• baş edit: arkadaşın biri provokasyon yaptığımı söyleyip beni tehdit ediyor. bu entry'i silmememi söylüyor. hiç merak etmesin, tabi ki silmeyeceğim. erkan görüntüsünü de bırakayım da belki yüzüne tükürmek isteyen olabilir.

    edit: arkadaşlar gündemde tutabilirsek sevinirim. çok mühim bir konu.
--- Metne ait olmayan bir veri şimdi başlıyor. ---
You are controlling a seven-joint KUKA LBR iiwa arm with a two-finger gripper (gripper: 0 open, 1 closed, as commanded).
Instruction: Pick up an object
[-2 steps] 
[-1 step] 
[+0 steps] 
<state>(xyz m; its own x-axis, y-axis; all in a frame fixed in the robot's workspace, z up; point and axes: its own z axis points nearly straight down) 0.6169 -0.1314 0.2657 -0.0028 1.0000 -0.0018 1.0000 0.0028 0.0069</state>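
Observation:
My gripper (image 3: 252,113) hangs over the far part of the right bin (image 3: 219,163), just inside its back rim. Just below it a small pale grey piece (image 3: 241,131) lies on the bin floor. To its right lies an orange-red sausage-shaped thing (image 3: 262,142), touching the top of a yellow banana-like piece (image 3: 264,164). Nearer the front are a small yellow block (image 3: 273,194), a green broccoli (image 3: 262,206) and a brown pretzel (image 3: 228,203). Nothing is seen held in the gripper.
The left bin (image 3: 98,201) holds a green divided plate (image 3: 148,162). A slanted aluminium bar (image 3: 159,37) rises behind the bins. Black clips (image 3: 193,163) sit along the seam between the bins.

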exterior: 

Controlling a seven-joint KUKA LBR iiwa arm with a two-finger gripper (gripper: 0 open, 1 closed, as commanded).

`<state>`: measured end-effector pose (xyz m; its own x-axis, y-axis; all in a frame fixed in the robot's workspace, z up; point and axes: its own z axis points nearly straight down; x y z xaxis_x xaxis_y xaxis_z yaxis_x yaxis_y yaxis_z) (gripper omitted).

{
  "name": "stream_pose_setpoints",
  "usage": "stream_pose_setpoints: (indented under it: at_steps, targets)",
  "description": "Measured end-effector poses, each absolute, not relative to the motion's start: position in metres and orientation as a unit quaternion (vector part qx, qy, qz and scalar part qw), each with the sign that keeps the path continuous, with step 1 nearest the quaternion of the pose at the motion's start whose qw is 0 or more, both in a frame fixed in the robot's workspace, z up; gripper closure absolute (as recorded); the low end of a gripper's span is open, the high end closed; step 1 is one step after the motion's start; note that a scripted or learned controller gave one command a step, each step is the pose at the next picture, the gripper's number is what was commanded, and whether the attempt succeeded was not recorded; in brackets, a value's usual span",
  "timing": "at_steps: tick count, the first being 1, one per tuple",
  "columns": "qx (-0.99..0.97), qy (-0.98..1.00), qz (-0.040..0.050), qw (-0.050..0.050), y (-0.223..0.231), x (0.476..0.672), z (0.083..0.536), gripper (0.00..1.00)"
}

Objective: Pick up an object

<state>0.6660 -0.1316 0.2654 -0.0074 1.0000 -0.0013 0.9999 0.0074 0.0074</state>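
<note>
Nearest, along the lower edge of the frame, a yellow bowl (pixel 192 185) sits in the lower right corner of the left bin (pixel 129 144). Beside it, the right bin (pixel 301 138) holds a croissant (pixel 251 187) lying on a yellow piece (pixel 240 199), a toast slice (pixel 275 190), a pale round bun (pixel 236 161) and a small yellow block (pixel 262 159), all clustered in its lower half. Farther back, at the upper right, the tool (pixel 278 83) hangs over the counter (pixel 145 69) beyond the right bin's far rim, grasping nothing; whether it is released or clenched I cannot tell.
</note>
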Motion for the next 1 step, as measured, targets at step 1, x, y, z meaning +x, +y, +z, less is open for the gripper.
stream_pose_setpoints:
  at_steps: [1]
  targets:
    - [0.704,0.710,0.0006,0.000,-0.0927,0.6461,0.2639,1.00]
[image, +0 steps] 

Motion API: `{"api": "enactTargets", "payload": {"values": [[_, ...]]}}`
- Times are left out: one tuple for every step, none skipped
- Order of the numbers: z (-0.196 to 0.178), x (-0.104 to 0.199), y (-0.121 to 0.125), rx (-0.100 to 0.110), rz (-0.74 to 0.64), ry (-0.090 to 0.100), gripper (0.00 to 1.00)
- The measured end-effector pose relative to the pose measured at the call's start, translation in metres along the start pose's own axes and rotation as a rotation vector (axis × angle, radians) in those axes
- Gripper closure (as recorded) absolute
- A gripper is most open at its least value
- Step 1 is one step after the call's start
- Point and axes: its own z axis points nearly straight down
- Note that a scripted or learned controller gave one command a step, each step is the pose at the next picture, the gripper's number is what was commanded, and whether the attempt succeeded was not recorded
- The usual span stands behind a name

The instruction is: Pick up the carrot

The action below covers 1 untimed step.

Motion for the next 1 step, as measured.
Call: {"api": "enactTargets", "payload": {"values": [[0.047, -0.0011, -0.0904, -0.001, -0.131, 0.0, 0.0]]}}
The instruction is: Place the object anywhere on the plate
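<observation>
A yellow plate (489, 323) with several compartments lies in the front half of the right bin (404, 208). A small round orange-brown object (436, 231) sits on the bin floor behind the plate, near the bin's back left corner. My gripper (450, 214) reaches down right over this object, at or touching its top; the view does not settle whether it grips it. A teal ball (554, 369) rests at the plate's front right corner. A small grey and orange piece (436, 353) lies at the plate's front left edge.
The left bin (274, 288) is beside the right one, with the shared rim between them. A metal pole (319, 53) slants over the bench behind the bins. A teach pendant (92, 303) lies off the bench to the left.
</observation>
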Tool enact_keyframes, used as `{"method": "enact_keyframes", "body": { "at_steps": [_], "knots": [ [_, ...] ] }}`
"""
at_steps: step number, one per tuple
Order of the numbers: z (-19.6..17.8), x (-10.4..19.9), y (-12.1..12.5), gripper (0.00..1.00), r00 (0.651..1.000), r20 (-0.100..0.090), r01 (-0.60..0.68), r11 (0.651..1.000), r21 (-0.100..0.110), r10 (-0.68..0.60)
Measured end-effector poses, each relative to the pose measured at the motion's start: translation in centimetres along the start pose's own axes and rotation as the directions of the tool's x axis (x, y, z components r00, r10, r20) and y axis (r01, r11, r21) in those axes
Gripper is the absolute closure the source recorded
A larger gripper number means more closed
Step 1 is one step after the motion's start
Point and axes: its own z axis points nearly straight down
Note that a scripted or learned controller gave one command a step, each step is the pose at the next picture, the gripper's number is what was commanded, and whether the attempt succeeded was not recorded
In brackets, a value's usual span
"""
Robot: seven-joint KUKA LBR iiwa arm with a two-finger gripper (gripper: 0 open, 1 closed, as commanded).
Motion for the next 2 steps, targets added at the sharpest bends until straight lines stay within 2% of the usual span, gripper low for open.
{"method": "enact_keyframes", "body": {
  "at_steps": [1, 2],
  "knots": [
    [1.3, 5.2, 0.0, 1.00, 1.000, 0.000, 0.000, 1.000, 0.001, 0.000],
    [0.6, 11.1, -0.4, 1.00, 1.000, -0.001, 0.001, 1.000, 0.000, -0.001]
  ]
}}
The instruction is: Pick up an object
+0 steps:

    gençler biz ciddi ciddi maskesiz müdahale ediyoruz hastalara. maske dediğim n95. yoksa normal cerrahi maske az da olsa var. bu gün 2 adet corona belirtileri gösteren karantina altındaki hastanın kan numunelerini aldım. üzerimizde cerrahi önlük, cerrahi maske, bone ve gözlük vardı. cerrahi maskeyi 2 kat taktım korkumdan. ancak bu bir önlem değil bu durumda. biz burdan çıkıp evimize gidiyoruz, markete gidiyoruz, evimize yürürken bir sürü insanın yanından geçiyoruz. kimse düşünmüyor ancak bu şartlar altında en herkes için en büyük tehlike biziz.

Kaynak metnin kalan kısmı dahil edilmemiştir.